In the story, Harold loses weight and cleans himself up as he travels west and undergoes challenges. He actually becomes well-liked in Boulder for his intelligence and hard work -- even garnering the nickname "Hawk" -- and has a break point where he realizes this could be his actual life going forward.

Ideally, the actor playing Harold would lose weight as the story goes on, but that's a pretty hard feat to pull off logistically, especially given as most productions are shot out of order. It might be easier now than in 1994, what with the rise of CGI and better practical makeup effects.

Last, and least, let's get to Nick Andros.

He was my favorite character in the book, a young man cut off from everyone else by his disability who finds genuine friendship with Tom and a community that values him in Boulder. One of the things that define him is his physicality. He's supposed to be 22, small and skinny, probably with jug ears and freckles, and is not the sort of person who makes a strong first impression.

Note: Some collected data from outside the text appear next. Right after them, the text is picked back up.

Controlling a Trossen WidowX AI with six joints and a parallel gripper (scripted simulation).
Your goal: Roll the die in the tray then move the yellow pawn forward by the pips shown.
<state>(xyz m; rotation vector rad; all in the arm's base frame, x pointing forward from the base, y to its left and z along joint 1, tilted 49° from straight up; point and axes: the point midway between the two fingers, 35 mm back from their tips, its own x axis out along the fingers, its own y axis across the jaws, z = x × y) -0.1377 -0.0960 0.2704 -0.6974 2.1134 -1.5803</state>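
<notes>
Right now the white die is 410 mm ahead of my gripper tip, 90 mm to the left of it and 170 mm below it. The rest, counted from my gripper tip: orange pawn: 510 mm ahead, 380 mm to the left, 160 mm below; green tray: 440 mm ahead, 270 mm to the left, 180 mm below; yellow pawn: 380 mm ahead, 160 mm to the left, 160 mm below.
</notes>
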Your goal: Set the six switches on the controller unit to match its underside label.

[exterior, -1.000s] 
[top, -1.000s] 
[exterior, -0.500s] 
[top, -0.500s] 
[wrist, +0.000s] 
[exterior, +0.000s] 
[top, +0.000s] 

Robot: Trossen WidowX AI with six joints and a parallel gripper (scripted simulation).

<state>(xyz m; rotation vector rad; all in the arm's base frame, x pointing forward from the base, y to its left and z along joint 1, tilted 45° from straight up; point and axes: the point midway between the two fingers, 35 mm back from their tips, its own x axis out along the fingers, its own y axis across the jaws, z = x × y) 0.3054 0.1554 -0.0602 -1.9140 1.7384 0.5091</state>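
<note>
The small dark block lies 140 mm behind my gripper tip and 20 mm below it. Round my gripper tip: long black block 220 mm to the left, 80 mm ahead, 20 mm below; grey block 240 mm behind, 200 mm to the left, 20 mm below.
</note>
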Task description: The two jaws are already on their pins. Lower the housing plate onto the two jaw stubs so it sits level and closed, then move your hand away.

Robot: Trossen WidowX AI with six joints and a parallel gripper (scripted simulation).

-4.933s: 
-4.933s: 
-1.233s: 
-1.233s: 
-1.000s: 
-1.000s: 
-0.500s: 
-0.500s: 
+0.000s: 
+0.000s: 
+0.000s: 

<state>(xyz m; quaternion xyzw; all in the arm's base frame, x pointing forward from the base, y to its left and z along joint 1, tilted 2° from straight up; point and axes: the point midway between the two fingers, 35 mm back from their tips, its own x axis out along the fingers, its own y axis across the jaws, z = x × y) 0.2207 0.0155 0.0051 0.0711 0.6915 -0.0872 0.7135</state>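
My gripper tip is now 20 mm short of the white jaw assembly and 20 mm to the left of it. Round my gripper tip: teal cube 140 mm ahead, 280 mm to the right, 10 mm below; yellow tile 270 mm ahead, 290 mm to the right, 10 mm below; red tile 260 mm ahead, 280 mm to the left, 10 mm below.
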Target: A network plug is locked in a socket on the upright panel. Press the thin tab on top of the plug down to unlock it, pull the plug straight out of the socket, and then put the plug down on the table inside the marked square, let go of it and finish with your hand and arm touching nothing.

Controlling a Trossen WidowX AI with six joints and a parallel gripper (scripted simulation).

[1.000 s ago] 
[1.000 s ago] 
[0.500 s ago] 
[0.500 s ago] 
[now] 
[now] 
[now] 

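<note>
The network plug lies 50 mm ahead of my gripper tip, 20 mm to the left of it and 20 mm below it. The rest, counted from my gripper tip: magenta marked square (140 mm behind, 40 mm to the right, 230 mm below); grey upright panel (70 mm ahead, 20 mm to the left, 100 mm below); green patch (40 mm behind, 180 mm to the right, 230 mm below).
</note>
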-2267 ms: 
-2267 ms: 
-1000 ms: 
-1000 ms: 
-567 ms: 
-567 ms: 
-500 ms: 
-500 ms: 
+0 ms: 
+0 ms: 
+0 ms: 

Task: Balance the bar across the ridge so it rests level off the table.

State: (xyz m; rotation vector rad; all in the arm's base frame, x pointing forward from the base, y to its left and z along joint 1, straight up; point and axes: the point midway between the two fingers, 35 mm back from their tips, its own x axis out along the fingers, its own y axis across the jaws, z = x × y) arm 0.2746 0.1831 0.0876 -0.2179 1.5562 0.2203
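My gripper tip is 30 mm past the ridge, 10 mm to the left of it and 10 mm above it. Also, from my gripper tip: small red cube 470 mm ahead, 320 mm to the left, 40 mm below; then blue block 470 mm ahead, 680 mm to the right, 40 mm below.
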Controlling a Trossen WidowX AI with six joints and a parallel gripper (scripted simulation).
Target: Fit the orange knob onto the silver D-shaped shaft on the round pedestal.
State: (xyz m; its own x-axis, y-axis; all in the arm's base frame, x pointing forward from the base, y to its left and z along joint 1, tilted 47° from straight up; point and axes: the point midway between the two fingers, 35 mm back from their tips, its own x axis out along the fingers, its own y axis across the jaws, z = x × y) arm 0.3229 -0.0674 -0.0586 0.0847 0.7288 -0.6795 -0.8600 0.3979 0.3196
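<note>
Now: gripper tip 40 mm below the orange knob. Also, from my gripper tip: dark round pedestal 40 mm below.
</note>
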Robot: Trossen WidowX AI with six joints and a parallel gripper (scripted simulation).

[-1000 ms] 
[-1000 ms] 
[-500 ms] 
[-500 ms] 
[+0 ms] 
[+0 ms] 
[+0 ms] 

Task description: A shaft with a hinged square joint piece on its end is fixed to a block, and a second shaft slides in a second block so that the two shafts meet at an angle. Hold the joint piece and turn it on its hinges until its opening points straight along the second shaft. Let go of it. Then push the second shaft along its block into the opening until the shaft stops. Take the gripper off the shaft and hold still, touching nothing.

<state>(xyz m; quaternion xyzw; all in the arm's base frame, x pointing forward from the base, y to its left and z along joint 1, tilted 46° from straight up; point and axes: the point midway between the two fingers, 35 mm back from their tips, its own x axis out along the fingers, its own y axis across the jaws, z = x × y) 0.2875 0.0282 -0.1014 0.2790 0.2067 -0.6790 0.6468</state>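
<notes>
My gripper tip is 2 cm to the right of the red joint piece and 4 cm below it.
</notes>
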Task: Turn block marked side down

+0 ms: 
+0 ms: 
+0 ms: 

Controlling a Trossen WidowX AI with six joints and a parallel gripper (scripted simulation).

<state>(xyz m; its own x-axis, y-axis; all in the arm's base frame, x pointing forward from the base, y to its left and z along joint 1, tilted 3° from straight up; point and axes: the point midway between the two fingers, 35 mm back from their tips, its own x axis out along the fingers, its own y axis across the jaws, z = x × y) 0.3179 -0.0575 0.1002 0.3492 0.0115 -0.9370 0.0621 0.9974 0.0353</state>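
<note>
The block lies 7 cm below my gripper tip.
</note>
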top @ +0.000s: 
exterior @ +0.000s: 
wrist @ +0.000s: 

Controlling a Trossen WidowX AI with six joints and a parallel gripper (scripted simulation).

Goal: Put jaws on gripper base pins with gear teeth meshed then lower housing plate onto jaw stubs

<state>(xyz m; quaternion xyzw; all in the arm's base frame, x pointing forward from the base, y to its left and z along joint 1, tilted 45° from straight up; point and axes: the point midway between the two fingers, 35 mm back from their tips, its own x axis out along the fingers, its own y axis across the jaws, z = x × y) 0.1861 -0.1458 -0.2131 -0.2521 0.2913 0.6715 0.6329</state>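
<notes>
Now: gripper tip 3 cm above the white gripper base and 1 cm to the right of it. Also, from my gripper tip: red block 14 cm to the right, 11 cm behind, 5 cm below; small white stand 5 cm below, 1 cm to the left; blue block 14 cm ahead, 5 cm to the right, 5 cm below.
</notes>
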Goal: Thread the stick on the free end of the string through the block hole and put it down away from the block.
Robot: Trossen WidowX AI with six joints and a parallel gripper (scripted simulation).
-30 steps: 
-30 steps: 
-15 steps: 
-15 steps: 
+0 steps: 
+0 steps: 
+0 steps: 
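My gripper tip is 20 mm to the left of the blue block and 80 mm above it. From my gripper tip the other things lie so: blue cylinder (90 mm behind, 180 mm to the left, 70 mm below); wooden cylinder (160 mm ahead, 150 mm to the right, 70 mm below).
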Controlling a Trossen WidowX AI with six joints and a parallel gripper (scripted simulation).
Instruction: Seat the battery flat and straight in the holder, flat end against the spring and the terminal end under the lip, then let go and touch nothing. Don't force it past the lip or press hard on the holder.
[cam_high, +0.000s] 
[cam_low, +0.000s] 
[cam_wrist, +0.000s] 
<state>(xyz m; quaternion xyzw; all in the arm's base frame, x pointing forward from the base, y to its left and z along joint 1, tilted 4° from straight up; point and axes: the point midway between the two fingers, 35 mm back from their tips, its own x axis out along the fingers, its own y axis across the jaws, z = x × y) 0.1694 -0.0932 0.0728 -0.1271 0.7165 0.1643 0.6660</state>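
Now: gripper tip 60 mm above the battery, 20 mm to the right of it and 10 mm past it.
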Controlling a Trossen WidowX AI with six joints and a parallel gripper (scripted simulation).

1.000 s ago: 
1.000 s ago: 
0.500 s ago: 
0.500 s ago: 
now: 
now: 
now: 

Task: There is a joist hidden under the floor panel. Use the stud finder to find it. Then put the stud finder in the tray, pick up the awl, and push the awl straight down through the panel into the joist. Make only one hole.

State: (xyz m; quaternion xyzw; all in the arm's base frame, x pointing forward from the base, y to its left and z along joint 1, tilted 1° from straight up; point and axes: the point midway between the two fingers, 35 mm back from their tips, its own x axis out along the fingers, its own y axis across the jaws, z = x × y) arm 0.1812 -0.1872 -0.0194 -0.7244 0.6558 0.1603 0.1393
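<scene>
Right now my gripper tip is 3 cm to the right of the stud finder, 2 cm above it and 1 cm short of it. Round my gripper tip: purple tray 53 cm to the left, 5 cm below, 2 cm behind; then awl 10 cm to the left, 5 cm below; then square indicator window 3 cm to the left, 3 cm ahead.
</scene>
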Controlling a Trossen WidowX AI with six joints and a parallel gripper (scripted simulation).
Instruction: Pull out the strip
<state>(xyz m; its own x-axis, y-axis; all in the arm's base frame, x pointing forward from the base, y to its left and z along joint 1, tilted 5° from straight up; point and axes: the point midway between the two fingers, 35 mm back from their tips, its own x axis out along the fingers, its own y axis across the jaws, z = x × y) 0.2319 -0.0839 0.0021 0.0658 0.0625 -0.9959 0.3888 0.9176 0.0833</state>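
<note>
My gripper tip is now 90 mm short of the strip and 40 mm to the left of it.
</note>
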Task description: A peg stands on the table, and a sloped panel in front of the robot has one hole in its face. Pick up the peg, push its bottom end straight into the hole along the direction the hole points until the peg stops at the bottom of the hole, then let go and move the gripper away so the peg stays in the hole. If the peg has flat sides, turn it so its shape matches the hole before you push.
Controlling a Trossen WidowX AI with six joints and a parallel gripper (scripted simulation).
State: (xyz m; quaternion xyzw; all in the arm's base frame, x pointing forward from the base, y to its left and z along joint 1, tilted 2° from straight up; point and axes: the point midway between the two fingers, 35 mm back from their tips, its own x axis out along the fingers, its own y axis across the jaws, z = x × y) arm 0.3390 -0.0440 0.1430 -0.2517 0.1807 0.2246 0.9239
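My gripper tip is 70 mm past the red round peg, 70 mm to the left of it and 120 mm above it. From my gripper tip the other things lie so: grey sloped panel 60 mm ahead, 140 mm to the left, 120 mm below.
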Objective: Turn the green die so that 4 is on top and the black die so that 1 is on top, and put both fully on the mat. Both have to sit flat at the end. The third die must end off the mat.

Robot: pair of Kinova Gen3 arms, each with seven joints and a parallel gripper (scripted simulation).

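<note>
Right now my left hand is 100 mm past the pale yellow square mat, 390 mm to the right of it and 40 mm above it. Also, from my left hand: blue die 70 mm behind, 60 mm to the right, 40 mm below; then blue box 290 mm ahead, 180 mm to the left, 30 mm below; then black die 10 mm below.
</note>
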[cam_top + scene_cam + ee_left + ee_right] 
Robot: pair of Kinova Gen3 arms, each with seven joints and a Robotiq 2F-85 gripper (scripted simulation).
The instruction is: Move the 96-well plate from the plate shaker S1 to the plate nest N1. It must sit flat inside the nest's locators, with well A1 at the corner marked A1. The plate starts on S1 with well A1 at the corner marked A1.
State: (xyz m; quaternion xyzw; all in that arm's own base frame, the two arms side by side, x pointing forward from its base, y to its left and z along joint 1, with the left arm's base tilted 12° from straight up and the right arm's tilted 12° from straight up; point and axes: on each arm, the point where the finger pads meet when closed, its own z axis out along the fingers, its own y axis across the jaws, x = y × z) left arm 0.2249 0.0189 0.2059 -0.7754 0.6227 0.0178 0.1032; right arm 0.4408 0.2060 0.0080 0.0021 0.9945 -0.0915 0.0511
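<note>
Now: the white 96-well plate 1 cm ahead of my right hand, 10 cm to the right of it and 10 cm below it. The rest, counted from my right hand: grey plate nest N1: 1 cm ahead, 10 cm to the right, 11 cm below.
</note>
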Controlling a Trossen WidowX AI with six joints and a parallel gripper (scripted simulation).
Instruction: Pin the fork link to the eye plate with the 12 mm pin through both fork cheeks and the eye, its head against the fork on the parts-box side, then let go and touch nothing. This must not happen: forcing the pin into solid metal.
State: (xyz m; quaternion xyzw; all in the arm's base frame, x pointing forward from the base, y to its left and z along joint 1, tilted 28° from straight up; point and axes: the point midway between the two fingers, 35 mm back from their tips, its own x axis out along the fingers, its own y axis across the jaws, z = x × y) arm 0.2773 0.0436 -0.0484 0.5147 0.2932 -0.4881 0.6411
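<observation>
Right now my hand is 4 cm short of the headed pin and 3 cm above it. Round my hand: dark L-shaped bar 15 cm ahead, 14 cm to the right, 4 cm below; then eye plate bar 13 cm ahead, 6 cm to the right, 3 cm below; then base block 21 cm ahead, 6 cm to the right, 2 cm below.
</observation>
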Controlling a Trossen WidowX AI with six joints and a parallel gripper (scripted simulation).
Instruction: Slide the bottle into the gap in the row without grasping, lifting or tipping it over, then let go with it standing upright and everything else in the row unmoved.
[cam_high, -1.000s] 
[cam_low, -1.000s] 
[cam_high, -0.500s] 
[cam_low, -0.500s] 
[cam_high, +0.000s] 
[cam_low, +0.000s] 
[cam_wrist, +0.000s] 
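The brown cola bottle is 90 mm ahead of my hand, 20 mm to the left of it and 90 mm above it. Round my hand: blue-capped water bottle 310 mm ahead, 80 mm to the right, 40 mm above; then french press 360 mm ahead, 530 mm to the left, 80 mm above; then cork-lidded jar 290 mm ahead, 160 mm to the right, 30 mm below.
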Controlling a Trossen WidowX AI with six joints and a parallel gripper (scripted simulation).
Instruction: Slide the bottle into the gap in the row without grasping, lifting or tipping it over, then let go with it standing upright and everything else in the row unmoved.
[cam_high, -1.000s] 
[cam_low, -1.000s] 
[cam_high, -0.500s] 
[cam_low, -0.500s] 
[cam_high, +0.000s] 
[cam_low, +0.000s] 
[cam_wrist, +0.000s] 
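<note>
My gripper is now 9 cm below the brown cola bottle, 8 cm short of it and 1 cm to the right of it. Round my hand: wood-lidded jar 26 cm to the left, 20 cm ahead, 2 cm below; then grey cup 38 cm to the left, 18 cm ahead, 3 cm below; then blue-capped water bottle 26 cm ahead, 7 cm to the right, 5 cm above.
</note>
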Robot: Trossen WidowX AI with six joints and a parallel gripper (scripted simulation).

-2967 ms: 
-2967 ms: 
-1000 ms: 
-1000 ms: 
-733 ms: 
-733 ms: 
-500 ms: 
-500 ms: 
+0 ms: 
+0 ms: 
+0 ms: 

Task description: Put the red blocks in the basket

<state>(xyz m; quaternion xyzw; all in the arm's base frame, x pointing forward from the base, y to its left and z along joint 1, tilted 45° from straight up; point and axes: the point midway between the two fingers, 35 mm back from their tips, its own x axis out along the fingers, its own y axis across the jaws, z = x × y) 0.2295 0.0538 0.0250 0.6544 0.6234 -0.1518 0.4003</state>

Moreover, as the result of an assault at the beginning of the story, Nick is supposed to have several of his front teeth broken and nearly has one of his eyes gouged out, so he wears an eyepatch thereafter. It adds to his sense of ugliness, not to mention his terror and anger at the prospect of becoming blind as well as deaf.

And here is pretty boy Rob Lowe.

With his feathered hair and soft blue eyes. No eyepatch, of course, though he gets some makeup bruises that soon go away. In a word, a dreamboat. And a lightweight.

Now, I think Lowe has grown a lot as an actor in the years since. He found his niche in deadpan comedy and seems like a delightful, self-aware person in the recent interviews I've seen him in. Ironically, I think he could pull off Nick Andros quite well now, though he's too old.

But this was such a fundamentally wrong piece of casting, I'm surprised King or somebody didn't step forward and say, "He can't be Nick." Or at least try to ugly him up with some makeup or a bad haircut.

Looking back I can understand why Lowe was cast. His feature film career had softened but he was still a big "get" for a television miniseries. And Hollywood understands that audiences like to look at pretty people. Still, it's eternally grating to have a fixed vision of a character you identify so strongly with and see it trammeled upon.

So, my takeaway after a second view of "The Stand," the first in a quarter-century, is that it's well intentioned but poorly executed. It looks just plain bad, with its poor, cheap camera work and limitations of the television format of the time. It serves to be instructive just how much shooting for "small screens" has improved since.

Will the new version be any better? I'm excited for it, but in truth some of the same fears persist. They've hired another beauty as Nick and another skinnyboy for Harold, so mistakes of the past and all that. Though I will say Amber Heard as Nadine seems like a home run.

Sometimes great works of art are only great in their original medium. Call it a premonition if you will, but I think "The Stand" is destined to remain one of those.